__Work order__
Below are some records; return each one exactly as written.

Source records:

————

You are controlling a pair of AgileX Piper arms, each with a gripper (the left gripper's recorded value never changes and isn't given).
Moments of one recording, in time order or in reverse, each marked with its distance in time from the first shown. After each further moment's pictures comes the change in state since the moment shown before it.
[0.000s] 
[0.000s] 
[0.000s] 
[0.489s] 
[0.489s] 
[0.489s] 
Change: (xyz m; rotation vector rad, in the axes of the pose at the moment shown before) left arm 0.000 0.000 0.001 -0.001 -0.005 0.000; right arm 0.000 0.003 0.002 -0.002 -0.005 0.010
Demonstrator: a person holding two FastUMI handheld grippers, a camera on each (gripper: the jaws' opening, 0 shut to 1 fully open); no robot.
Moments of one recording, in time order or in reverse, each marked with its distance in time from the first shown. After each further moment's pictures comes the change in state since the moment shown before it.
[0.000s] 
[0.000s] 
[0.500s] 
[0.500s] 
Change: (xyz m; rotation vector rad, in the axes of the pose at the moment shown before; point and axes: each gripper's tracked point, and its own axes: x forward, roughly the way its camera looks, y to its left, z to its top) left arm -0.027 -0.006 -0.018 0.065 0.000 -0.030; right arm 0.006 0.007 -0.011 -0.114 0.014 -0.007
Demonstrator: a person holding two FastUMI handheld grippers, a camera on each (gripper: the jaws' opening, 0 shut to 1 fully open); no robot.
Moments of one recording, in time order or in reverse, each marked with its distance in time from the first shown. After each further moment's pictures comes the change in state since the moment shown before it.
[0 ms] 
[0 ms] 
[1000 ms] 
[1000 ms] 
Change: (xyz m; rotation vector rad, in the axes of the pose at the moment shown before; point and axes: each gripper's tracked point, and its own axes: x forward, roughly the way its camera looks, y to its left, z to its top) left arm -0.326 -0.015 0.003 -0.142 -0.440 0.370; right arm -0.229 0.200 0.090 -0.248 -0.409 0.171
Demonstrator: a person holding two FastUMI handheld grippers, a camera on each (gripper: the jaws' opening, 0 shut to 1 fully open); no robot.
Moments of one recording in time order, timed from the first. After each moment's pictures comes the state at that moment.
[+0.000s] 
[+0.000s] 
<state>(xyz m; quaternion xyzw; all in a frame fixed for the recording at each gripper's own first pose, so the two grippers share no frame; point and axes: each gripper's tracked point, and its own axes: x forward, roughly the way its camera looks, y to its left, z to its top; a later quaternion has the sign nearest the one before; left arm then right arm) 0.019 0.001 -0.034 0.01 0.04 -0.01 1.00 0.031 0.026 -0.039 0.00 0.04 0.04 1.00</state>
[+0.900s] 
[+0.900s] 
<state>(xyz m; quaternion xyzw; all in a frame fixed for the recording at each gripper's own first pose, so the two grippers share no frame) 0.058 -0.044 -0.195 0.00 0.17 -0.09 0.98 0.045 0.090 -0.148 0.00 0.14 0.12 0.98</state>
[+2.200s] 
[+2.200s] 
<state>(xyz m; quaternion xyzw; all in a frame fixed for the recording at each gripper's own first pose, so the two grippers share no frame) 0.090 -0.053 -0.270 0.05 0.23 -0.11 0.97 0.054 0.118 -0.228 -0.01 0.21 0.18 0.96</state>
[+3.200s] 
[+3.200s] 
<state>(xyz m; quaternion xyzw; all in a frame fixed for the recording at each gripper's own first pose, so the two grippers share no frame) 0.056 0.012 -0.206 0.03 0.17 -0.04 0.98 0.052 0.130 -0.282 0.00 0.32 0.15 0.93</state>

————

__Answer for this exercise__
You are controlling a pair of AgileX Piper arms, each with a gripper (the left gripper's recorded value never changes and isn't given).
Moments of one recording, in time order or in reverse, each marked with its distance in time from the first shown. After each further moment's pictures comes the change in state since the moment shown before it.
[0.000s] 
[0.000s] 
[0.000s] 
[0.489s] 
[0.489s] 
[0.489s] 
Change: (xyz m; rotation vector rad, in the axes of the pose at the moment shown before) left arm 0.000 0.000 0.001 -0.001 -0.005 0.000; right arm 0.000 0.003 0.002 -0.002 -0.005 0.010
Demonstrator: a person holding two FastUMI handheld grippers, a camera on each (gripper: the jaws' opening, 0 shut to 1 fully open); no robot.
Moments of one recording, in time order or in reverse, each marked with its distance in time from the first shown. After each further moment's pictures comes the change in state since the moment shown before it.
[0.000s] 
[0.000s] 
[0.500s] 
[0.500s] 
Change: (xyz m; rotation vector rad, in the axes of the pose at the moment shown before; point and axes: each gripper's tracked point, and its own axes: x forward, roughly the way its camera looks, y to its left, z to its top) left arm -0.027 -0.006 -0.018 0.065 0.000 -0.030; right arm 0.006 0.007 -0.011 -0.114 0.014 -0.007
Demonstrator: a person holding two FastUMI handheld grippers, a camera on each (gripper: the jaws' opening, 0 shut to 1 fully open); no robot.
Moments of one recording, in time order or in reverse, each marked with its distance in time from the first shown. After each further moment's pictures comes the change in state since the moment shown before it.
[0 ms] 
[0 ms] 
[1000 ms] 
[1000 ms] 
Change: (xyz m; rotation vector rad, in the axes of the pose at the moment shown before; point and axes: each gripper's tracked point, and its own axes: x forward, roughly the way its camera looks, y to its left, z to its top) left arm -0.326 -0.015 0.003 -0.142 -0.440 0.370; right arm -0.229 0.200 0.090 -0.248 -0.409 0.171
Demonstrator: a person holding two FastUMI handheld grippers, a camera on each (gripper: the jaws' opening, 0 shut to 1 fully open); no robot.
Moments of one recording in time order, timed from the first. After each moment's pictures comes the state at that moment.
[+0.000s] 
[+0.000s] 
<state>(xyz m; quaternion xyzw; all in a frame fixed for the recording at each gripper's own first pose, so the two grippers share no frame; point and axes: each gripper's tracked point, and its own axes: x forward, roughly the way its camera looks, y to its left, z to its top; a later quaternion has the sign nearest the one before; left arm then right arm) 0.019 0.001 -0.034 0.01 0.04 -0.01 1.00 0.031 0.026 -0.039 0.00 0.04 0.04 1.00</state>
[+0.900s] 
[+0.900s] 
<state>(xyz m; quaternion xyzw; all in a frame fixed for the recording at each gripper's own first pose, so the two grippers share no frame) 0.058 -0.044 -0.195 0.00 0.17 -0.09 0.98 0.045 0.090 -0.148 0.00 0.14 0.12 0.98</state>
[+2.200s] 
[+2.200s] 
<state>(xyz m; quaternion xyzw; all in a frame fixed for the recording at each gripper's own first pose, so the two grippers share no frame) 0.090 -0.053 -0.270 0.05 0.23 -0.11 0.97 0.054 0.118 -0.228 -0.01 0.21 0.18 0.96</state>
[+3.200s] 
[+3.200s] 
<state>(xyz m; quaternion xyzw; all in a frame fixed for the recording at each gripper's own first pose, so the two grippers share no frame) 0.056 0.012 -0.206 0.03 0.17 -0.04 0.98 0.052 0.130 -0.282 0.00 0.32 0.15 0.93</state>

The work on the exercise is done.